If I define the quad vertices as:
A: bottom left vertex
B: bottom right vertex
C: top right vertex
D: top left vertex
I would say that the quad is composed by the following triangles:
A B D
D B C
The colors assigned to each vertex are:
A: yellow
B: red
C: yellow
D: red
Keeping in mind the geometry (the two triangles), the pixels between D and B are result of the interpolation between red and red: indeed, red!
The solution would be the a geometry with two triangles, but orientated in a different way:
A B C
A C D
But probably you will no get the exact gradient, since in middle of quad you will get a full yellow, instead of a yellow mixed with red. So, I suppose you can achieve the exact result using 4 triangles (or a triangle fan), in which the centered vertex is the interpolation between the yellow and the red.
Wooop! Effetively the result is not what I was expecting. I thought the gradient was produced by linear interpolation between colors, but surely is not (I really need to setup the LCD color space!). Indeed, the most scalable solution is rendering using fragment shaders.
Keep the solution proposed by Bahbar. I would advice to start the implementation of a pass-through vertex/fragment shader (specifying only vertices and colors you should get the previous result); then, start playing with the mix function and the texture coordinate passed to the vertex shader.
You really need to understand the rendering pipeline with programmable shaders: vertex shader is called once per vertex, fragment shader is called once per fragment (without multisampling, a fragment is a pixel; with multisampling, a a pixel is composed by a many fragments which are interpolated to get the pixel color).
The vertex shader take the input parameters (uniforms and inputs; uniforms are constant for all vertices issued between glBegin/glEnd; inputs are characteristic of each vertex shader instance (4 vertices, 4 vertex shader instances).
A fragment shader takes as input the vertex shader outputs which has produced the fragment (due the rasterization of triangles, lines and points).
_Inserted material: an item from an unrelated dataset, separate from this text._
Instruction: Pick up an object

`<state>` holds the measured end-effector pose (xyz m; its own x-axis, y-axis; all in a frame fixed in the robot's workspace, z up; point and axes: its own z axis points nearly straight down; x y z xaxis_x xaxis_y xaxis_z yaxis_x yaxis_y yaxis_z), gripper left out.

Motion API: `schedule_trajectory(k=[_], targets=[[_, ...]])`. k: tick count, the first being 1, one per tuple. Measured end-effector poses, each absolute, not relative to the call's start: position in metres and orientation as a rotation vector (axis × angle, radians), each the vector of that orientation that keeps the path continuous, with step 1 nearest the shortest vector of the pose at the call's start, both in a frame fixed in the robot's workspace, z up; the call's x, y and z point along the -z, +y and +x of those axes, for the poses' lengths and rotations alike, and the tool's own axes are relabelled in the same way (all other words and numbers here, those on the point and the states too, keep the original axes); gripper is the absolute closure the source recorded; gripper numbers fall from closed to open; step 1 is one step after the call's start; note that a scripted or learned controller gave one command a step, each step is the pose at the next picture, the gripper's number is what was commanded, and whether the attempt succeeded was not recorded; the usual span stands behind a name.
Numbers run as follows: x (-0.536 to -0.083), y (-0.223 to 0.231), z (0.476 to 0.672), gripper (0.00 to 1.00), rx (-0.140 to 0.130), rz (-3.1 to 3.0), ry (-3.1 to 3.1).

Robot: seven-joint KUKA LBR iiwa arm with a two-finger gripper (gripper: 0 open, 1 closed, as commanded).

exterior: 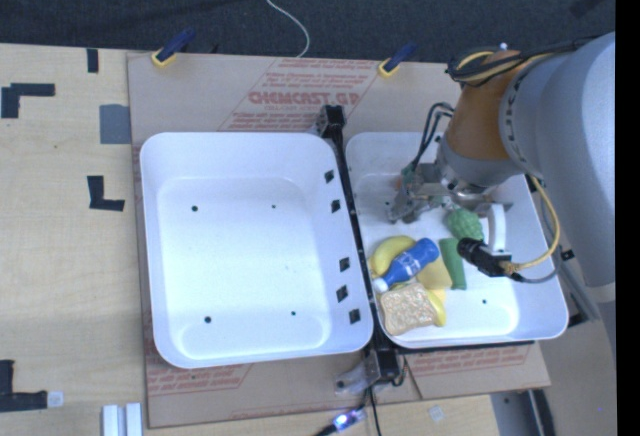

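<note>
The right bin (500,322) holds several objects near its front: a yellow banana-shaped toy (390,250), a blue bottle with a white cap (410,262), a tan sponge-like block (408,308), a yellow piece (436,276) and green items (462,224). My gripper (408,204) hangs low over the middle of this bin, just behind the banana and bottle, left of the green items. I see nothing between its fingers.
The left bin (160,164) lies beside the right one, with a black divider clip (331,118) at the shared wall. Both bins rest on a cardboard sheet (290,89). The grey arm with its orange band (480,119) covers the right bin's far right part.
</note>
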<state>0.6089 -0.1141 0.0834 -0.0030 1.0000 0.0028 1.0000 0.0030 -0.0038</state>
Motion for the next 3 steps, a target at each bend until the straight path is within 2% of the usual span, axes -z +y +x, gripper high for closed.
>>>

In the Bahbar answer the only output is the uv variable (common to both shader sources).
In you case, the vertex shader outputs the vertex texture coordinates UV (passed "as-are"). These UV coordinates are available for each fragment, and they are computed by interpolating the values outputted by the vertex shader depending on the fragment position.
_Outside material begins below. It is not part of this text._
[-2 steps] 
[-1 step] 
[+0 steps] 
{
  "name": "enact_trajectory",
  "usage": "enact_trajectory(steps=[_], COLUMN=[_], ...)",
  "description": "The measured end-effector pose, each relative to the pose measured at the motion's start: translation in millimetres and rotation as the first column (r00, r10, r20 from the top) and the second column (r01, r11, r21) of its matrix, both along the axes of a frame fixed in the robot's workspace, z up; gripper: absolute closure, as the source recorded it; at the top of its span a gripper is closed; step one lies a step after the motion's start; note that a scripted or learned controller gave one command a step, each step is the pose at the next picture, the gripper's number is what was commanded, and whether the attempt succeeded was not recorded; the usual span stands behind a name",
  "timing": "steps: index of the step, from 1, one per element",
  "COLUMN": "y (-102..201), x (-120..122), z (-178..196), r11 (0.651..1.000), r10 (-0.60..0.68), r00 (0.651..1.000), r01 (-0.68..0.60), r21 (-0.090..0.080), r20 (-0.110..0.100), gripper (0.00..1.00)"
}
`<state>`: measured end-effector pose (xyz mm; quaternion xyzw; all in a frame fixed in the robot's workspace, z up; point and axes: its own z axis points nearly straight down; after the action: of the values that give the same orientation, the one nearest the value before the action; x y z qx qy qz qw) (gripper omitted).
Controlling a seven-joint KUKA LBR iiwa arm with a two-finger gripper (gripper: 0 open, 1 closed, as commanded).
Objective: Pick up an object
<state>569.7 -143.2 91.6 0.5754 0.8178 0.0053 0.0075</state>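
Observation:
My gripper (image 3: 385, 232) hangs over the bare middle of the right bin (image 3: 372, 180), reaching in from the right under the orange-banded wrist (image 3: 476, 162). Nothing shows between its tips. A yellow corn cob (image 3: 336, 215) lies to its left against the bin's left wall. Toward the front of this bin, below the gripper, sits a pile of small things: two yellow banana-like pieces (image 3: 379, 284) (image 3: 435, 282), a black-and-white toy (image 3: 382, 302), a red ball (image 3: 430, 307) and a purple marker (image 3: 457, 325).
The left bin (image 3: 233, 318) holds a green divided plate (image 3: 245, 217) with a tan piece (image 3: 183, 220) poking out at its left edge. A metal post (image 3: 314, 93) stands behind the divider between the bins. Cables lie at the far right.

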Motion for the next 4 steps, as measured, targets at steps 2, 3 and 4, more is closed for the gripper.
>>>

Once you have those coordinates, you only need two colors: the red and the yellow in your case (in Bahbar answer corresponds to color0 and color1 uniforms). Then, mix those colors depending on the UV coordinates of the specific fragment. (*)
(*) Here is the power of shaders: you can specify different interpolation methods by simply modifying the shader source. Linear, Bilinear or Spline interpolation are implemented by specifying additional uniforms to the fragment shader.
Good practice!
Do all of your vertices have the same depth (Z) value, and are all of your triangles completely on-screen? If so, then you should have no problem getting a "perfect" color gradient over a quad made from two triangles with glColor. If not, then it's possible that your OpenGL implementation treats colors poorly.
This leads me to suspect that you may have a very old or strange OpenGL implementation. I recommend that you tell us what platform you're using, and what version of OpenGL you have...?
Without any more information, I recommend you attempt writing a shader, and avoid telling OpenGL that you want a "color." If possible, tell it that you want a "texcoord" but treat it like a color anyway. This trick has worked in some cases where color accuracy is too low.